Task description:
Please reproduce the entire listing exactly.

Data segment:
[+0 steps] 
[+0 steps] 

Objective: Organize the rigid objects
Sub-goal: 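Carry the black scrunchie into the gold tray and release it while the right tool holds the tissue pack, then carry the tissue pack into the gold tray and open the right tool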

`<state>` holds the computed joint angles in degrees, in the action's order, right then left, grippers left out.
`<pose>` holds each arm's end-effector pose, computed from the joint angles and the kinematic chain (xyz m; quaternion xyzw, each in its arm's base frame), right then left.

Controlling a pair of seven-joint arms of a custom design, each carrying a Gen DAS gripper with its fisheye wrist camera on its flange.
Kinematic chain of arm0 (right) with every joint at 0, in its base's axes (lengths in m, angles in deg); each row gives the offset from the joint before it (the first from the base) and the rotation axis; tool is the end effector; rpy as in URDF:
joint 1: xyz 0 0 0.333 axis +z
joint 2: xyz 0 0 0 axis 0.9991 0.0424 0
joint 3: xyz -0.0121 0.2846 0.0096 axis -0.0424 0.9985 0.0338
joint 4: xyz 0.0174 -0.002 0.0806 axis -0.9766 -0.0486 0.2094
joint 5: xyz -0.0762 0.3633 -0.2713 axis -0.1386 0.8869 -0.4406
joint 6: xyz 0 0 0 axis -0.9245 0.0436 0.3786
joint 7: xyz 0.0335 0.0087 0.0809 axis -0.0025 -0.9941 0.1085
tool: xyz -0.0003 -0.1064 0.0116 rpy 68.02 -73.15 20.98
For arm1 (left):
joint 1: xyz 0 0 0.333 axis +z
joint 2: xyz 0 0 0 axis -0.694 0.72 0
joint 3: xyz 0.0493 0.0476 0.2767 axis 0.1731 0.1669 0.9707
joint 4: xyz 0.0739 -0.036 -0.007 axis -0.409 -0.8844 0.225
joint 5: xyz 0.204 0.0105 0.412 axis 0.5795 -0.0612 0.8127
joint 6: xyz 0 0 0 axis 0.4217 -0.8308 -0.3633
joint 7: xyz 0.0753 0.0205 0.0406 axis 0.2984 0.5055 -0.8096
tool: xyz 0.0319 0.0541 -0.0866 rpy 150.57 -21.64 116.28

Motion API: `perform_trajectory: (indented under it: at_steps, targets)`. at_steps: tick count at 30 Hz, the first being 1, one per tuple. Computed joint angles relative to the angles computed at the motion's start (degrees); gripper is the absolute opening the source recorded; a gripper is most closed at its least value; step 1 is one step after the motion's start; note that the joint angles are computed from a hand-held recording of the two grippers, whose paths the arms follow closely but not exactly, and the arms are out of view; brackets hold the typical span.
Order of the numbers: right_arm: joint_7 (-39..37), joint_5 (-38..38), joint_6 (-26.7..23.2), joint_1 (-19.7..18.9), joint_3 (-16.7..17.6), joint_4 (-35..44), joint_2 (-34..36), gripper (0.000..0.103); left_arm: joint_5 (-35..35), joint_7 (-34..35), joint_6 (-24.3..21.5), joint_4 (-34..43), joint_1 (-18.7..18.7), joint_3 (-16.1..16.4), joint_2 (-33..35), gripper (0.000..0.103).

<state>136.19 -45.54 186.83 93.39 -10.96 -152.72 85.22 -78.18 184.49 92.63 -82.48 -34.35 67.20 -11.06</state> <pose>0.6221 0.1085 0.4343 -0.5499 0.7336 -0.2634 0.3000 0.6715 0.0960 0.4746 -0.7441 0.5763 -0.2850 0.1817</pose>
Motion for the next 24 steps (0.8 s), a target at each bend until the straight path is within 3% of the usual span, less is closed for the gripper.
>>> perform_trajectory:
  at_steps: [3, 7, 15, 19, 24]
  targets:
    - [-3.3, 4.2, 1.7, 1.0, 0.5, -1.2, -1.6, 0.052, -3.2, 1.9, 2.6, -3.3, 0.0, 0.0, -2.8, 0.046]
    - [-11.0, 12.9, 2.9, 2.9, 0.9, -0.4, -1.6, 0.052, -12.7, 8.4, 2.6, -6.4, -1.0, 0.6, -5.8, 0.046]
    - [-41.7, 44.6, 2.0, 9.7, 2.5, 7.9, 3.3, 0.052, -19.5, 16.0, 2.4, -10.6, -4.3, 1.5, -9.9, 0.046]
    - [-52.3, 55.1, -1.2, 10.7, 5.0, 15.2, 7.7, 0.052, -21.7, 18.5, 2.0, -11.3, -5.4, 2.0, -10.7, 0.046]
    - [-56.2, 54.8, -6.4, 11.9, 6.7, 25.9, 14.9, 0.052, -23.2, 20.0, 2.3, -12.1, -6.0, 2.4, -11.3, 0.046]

Exercise solution:
[+0 steps] 
[+0 steps] 

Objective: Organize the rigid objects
Sub-goal: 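Carry the black scrunchie into the gold tray and release it while the right tool holds the tissue pack, then carry the tissue pack into the gold tray and open the right tool
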
`<state>` holds the computed joint angles in degrees, in the action's order, right then left, grippers left out.
`<pose>` holds each arm's end-effector pose, computed from the joint angles and the kinematic chain (xyz m; quaternion xyzw, each in its arm's base frame), right then left.

Controlling a pair of seven-joint arms of a custom design, each carrying a Gen DAS gripper with its fisheye wrist camera on its flange.
Kinematic chain of arm0 (right) with every joint at 0, in its base's axes (lengths in m, angles in deg); each row gives the offset from the joint before it (the first from the base) and the rotation axis; tool is the end effector; rpy as in URDF:
joint 1: xyz 0 0 0.333 axis +z
joint 2: xyz 0 0 0 axis 0.9991 0.0424 0
joint 3: xyz -0.0121 0.2846 0.0096 axis -0.0424 0.9985 0.0338
joint 4: xyz 0.0174 -0.002 0.0806 axis -0.9766 -0.0486 0.2094
joint 5: xyz -0.0762 0.3633 -0.2713 axis -0.1386 0.8869 -0.4406
joint 6: xyz 0 0 0 axis -0.9245 0.0436 0.3786
joint 7: xyz 0.0335 0.0087 0.0809 axis -0.0025 -0.9941 0.1085
tool: xyz -0.0003 -0.1064 0.0116 rpy 68.02 -73.15 20.98
For arm1 (left):
joint 1: xyz 0 0 0.333 axis +z
joint 2: xyz 0 0 0 axis -0.694 0.72 0
joint 3: xyz 0.0493 0.0476 0.2767 axis 0.1731 0.1669 0.9707
joint 4: xyz 0.0739 -0.036 -0.007 axis -0.409 -0.8844 0.225
joint 5: xyz 0.204 0.0105 0.412 axis 0.5795 -0.0612 0.8127
joint 6: xyz 0 0 0 axis 0.4217 -0.8308 -0.3633
joint 7: xyz 0.0753 0.0205 0.0406 axis 0.2984 0.5055 -0.8096
tool: xyz 0.0319 0.0541 -0.0866 rpy 150.57 -21.64 116.28

Motion API: `perform_trajectory: (indented under it: at_steps, targets)`. at_steps: tick count at 30 Hz, the first being 1, one per tuple. Computed joint angles relative to the angles computed at the motion's start (degrees); gripper is the absolute opening the source recorded; a gripper is most closed at its least value; step 1 is one step after the motion's start; note that the joint angles are computed from a hand-held recording of the two grippers, whose paths the arms follow closely but not exactly, and the arms are out of view; brackets hold the typical span.
Order of the numbers: right_arm: joint_7 (-39..37), joint_5 (-38..38), joint_6 (-26.7..23.2), joint_1 (-19.7..18.9), joint_3 (-16.7..17.6), joint_4 (-35..44), joint_2 (-34..36), gripper (0.000..0.103); left_arm: joint_5 (-35..35), joint_7 (-34..35), joint_6 (-24.3..21.5), joint_4 (-34..43), joint_1 (-18.7..18.7), joint_3 (-16.1..16.4), joint_2 (-33..35), gripper (0.000..0.103).

<state>136.19 -45.54 186.83 93.39 -10.96 -152.72 85.22 -78.18 184.49 92.63 -82.48 -34.35 67.20 -11.06</state> <pose>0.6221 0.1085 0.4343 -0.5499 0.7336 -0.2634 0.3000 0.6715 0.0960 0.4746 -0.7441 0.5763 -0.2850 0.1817</pose>
Motion for the next 24 steps (0.8 s), a target at each bend until the straight path is within 3% of the usual span, less is closed for the gripper.
>>> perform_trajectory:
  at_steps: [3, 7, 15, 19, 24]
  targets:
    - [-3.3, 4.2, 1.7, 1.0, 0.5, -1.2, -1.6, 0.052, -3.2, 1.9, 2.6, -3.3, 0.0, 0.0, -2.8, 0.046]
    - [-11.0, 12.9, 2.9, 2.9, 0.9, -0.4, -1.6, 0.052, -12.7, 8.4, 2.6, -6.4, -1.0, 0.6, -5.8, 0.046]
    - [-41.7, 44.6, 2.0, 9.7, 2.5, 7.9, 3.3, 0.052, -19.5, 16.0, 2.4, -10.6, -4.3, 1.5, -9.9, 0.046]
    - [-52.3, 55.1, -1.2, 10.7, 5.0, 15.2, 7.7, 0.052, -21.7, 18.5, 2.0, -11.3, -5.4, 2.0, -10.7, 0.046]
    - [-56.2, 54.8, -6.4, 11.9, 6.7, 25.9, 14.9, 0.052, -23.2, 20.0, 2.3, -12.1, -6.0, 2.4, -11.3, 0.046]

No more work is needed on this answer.